The ECU I’m going to rip out
My car came with an HKS F-CON V-Pro. Great piece back in the day — useless to me in Virginia. Almost nobody here has the software to tune it, and I’m not about to ship the car or the ECU across the country every time it needs a change. By the time I paid to do all that, I could just put in a Haltech system.
So that’s the plan: a Haltech, which is what a lot of the fastest cars and cleanest builds run, and which any good tuner can actually work on and dial in exactly how I want. But not yet — first I want the car back. One thing at a time, and the budget isn’t bottomless. The Haltech is on the list; it’s just not at the top of it.
There’s a lesson in that for any import buyer: when you buy a heavily modified car, you inherit someone else’s decisions — and “upgrading” sometimes means modernizing for serviceability, not chasing more power.

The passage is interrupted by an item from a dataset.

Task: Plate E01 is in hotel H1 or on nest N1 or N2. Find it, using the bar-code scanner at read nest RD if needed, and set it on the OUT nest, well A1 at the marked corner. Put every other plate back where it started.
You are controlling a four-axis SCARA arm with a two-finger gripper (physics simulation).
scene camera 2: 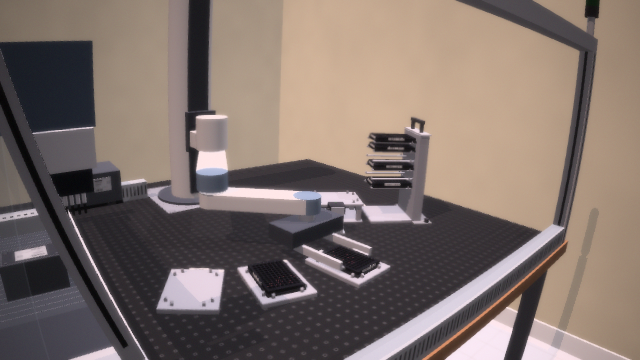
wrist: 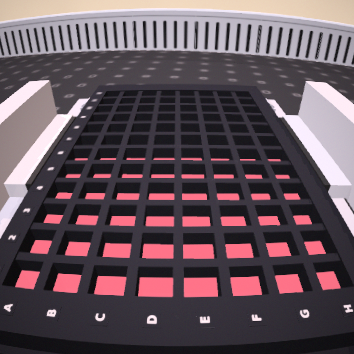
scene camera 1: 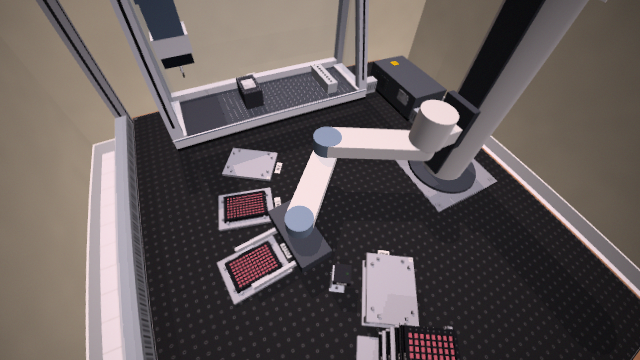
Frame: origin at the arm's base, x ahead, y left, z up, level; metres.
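Seen in the pictures: gripper, fingertip midpoint: (scene camera 2: pixel 356 258) (wrist: pixel 177 100) (scene camera 1: pixel 244 268); arm's base, origin of the base link: (scene camera 2: pixel 192 197) (scene camera 1: pixel 439 167).
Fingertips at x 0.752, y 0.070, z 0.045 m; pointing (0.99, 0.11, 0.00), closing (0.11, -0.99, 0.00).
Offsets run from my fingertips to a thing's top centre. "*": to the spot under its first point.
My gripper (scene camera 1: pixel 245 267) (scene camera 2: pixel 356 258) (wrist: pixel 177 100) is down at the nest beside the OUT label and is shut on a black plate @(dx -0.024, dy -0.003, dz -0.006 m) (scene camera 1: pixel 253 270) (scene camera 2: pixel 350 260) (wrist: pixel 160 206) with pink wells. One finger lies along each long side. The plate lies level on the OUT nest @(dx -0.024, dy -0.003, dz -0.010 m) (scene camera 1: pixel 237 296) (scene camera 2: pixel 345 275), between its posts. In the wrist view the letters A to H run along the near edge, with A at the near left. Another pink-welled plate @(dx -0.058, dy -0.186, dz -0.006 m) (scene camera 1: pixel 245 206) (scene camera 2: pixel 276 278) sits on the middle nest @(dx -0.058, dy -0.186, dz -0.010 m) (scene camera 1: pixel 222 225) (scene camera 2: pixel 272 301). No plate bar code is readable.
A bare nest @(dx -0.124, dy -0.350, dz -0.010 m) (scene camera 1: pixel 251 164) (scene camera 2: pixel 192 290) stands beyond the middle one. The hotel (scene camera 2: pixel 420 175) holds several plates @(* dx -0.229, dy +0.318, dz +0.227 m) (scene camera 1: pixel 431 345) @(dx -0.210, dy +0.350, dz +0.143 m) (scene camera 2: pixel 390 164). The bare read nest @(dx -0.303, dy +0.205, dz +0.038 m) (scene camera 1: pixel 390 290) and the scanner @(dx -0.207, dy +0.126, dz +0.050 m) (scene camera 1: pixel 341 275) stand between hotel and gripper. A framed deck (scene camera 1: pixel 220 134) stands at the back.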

What actually surprised me
The road presence is insane. I came from the R34 GTT, and the GT-R just sits there and takes up space — wide, low, planted. The Godzilla name isn’t only about being fast; the thing is physically big, and you feel it next to everything else on the road. The fuel, by the way, is genuinely bad. This is not a car you drive around casually.

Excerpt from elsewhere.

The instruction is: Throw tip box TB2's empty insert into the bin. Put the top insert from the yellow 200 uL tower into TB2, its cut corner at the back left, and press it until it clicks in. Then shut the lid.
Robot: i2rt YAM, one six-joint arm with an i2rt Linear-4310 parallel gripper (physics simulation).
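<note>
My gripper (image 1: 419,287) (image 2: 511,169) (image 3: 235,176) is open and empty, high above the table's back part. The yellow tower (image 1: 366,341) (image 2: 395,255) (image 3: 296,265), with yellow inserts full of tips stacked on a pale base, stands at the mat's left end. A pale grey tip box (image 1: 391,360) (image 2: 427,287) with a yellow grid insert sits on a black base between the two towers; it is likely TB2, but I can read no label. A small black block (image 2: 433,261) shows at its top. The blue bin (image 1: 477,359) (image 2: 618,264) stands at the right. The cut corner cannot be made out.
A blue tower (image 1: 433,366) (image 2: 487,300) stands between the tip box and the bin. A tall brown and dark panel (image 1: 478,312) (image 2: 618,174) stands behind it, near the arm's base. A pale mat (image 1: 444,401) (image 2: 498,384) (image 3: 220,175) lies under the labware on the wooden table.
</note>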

Right-hand drive is more fun than scary. Sit in the left lane next to someone in the right and watch them clock that there’s nobody where the steering wheel should be — older folks especially. Their faces are priceless. (My only worry is one of them getting so surprised they drift into me. So far, so good.)

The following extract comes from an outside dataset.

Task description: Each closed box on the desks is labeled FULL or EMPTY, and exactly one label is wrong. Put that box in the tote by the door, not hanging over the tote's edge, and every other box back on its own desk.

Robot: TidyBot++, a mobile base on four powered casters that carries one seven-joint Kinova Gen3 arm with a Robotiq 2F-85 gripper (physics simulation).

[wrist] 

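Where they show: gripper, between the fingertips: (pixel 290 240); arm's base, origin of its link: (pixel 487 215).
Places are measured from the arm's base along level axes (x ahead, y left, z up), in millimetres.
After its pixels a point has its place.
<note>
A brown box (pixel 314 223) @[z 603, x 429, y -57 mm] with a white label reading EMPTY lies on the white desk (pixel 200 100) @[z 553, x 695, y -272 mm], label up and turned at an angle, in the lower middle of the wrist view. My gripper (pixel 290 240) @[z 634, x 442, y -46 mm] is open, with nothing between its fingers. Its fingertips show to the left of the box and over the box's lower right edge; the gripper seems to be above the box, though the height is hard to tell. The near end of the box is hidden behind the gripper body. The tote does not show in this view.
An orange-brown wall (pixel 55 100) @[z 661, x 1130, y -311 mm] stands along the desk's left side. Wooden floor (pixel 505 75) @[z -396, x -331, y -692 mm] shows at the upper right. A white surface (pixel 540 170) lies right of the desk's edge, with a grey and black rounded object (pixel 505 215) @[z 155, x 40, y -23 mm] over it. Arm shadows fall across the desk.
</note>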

The attention is a lot. Most of it is great — real enthusiasts, good conversations, people who just love the car. Some of it is more than I bargained for, to the point where it gets uncomfortable. I’ll leave it at that.
And the driving itself is a workout. The NISMO Coppermix twin-plate clutch is amazing once you’re moving, but pulling away from a stop — up my driveway, up a hill — is genuinely hard. My left calf was visibly bigger from launching this thing in traffic; I’m not joking. But when you stop babying it, it’s a riot, and that Getrag box is fantastic. I want to add a short shifter eventually, maybe fine-tune the clutch. After the car’s back.
Find your shop before you find the car
The single best piece of advice I have: line up a shop that actually knows this platform before you buy. Mine is Nova Speed Shop in Virginia, and they know these cars well — they’ve been doing RBs and R32s for years, and they’re building another N1 right alongside mine. I trust them with everything: the GT-R, the GTT, my Supra, even my sister’s Mustang. It’s taken a long time. But it’s really good work — and on a car like this, good and slow beats fast and wrong every time.
The bottom line
As I write this, my GT-R has been gone for almost a year. The bill is an open tab, and I keep drinking from it. Some days I think this car wanted my whole life.
I got incredibly lucky to own one — and I drove it for five months, maybe twenty times total, and barely put any miles on it. I genuinely regret that. But it is what it is. Winter softens the blow a little; you don’t drive much in a Virginia winter anyway, with the salt on the road and a carbon undertray I’d rather not destroy. But it’s June now, almost July, and I want my car back so I can actually use it.
When it’s done, it’ll be a better, more dialed car than the one that rolled off the boat. Would I do it again? Yeah. Eyes open — but yeah.
This is an open story, and I’ll keep updating it — the numbers above included — as the bills land and the car finally comes home.